_What you have to do_:
Repeat the data exactly as given below, dropping every picture.
[Opening Collected material section]
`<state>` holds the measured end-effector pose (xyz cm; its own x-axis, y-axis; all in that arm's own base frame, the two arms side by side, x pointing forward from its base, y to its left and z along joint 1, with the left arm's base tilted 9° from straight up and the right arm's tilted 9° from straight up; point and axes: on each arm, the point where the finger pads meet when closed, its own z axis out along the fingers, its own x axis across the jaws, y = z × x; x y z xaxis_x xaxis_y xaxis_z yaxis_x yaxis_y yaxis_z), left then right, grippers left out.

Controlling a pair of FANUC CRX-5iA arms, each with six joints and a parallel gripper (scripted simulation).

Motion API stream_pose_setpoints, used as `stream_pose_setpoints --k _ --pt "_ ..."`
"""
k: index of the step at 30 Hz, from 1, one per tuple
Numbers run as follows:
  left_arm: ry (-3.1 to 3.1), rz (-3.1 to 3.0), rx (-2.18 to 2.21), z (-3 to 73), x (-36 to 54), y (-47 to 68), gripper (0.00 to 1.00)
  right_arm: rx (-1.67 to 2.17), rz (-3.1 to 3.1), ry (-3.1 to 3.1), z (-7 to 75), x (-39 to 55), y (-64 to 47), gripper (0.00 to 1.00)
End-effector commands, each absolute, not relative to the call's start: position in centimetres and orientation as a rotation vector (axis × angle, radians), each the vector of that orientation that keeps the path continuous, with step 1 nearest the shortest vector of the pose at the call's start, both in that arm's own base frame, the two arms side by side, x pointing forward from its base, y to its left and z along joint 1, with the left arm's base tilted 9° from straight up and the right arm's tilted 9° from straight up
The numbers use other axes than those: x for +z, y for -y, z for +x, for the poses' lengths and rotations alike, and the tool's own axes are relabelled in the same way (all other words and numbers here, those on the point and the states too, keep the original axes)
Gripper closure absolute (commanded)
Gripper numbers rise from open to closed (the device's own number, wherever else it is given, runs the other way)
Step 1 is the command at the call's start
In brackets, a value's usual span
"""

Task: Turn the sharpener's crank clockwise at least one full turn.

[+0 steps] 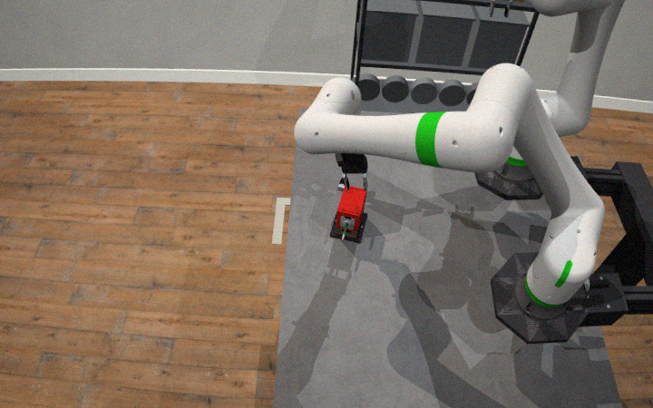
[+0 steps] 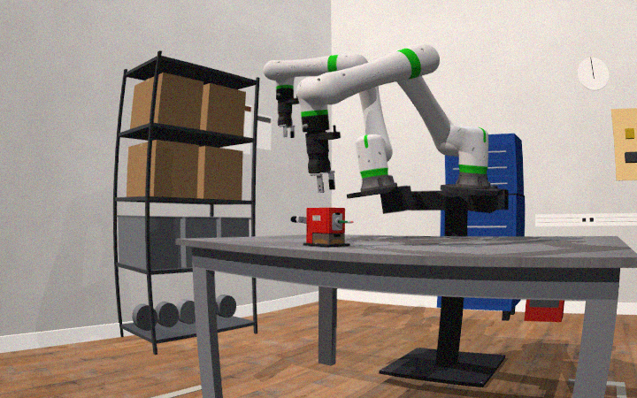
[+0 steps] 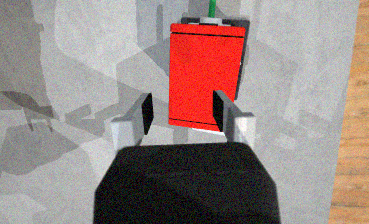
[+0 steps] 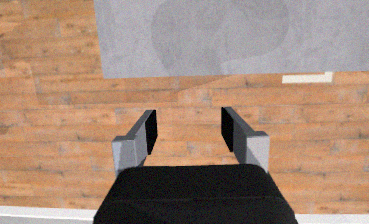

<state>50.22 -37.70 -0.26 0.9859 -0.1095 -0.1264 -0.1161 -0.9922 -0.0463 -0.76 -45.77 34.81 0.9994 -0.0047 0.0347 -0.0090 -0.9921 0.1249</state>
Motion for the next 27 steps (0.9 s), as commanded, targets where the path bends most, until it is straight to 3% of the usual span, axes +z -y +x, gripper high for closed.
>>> stream_pose_setpoints --k 1,17,18,27 --pt "-0.224 -3.044 0.085 51.9 -1.5 41.4 0.00 0.051 3.014 0.011 -0.8 34.9 45.8 0.00" --pt "-0.327 -3.004 -0.143 53.5 -3.7 49.6 0.00 0.051 3.014 0.011 -0.8 34.9 45.8 0.00" --pt "-0.327 -3.004 -0.143 53.5 -3.7 49.6 1.00 0.051 3.014 0.011 -0.8 34.9 45.8 0.00" --pt "-0.327 -3.004 -0.143 53.5 -3.7 49.6 1.00 0.051 3.014 0.011 -0.8 34.9 45.8 0.00"
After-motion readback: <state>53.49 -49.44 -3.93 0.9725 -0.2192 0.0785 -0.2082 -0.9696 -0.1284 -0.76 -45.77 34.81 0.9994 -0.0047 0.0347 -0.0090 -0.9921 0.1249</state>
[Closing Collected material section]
_Exercise result_:
`<state>` holds the measured end-effector pose (xyz cm; its own x-axis, y-axis; all in that arm's own base frame, the two arms side by side, x pointing forward from its base, y to its left and z along joint 1, with the left arm's base tilted 9° from straight up and the right arm's tilted 9° from straight up; point and axes: on each arm, the point where the finger pads meet when closed, its own z axis out along the fingers, its own x axis across the jaws, y = z × x; x y z xaxis_x xaxis_y xaxis_z yaxis_x yaxis_y yaxis_z), left then right, grippers left out.

Controlling a pair of FANUC CRX-5iA arms, each with six joints and a parallel gripper (scripted simulation).

Motion API stream_pose_setpoints, used as `stream_pose_setpoints --k _ --pt "_ ..."`
"""
k: index of the step at 30 Hz, from 1, one per tuple
Numbers run as follows:
  left_arm: ry (-3.1 to 3.1), rz (-3.1 to 3.0), rx (-2.18 to 2.21), z (-3 to 73), x (-36 to 54), y (-47 to 68), gripper (0.00 to 1.00)
  right_arm: rx (-1.67 to 2.17), rz (-3.1 to 3.1), ry (-3.1 to 3.1), z (-7 to 75), x (-39 to 55), y (-64 to 47), gripper (0.00 to 1.00)
End-effector commands, each absolute, not relative to the call's start: position in centimetres and orientation as a rotation vector (axis × angle, radians), each the vector of that orientation that keeps the path continuous, with step 1 nearest the shortest vector of the pose at the call's start, both in that arm's own base frame, the two arms side by side, x pointing forward from its base, y to its left and z along joint 1, with the left arm's base tilted 9° from straight up and the right arm's tilted 9° from straight up
The numbers use other axes than those: x for +z, y for -y, z for +x, for the poses' lengths and rotations alike, and the tool's own axes are relabelled in the same way (all other words and numbers here, those on the point and the states too, keep the original axes)
Gripper closure absolute (commanded)
Gripper numbers rise from open to closed (the device's own number, wherever else it is given, runs the other way)
Step 1 is the command at the call's start
In brackets, a value's usual span
"""

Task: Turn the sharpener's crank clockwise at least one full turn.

[+0 steps] 
[+0 steps] 
[+0 steps] 
[+0 steps] 

<state>50.22 -37.70 -0.26 0.9859 -0.1095 -0.1264 -0.1161 -0.9922 -0.0463 -0.76 -45.77 34.81 0.9994 -0.0047 0.0347 -0.0090 -0.9921 0.1249</state>
Motion for the next 27 steps (0.9 s), as commanded, targets where the path bends most, until it is straight to 3% of the usual span, axes +z -y +x, gripper high for closed.
>>> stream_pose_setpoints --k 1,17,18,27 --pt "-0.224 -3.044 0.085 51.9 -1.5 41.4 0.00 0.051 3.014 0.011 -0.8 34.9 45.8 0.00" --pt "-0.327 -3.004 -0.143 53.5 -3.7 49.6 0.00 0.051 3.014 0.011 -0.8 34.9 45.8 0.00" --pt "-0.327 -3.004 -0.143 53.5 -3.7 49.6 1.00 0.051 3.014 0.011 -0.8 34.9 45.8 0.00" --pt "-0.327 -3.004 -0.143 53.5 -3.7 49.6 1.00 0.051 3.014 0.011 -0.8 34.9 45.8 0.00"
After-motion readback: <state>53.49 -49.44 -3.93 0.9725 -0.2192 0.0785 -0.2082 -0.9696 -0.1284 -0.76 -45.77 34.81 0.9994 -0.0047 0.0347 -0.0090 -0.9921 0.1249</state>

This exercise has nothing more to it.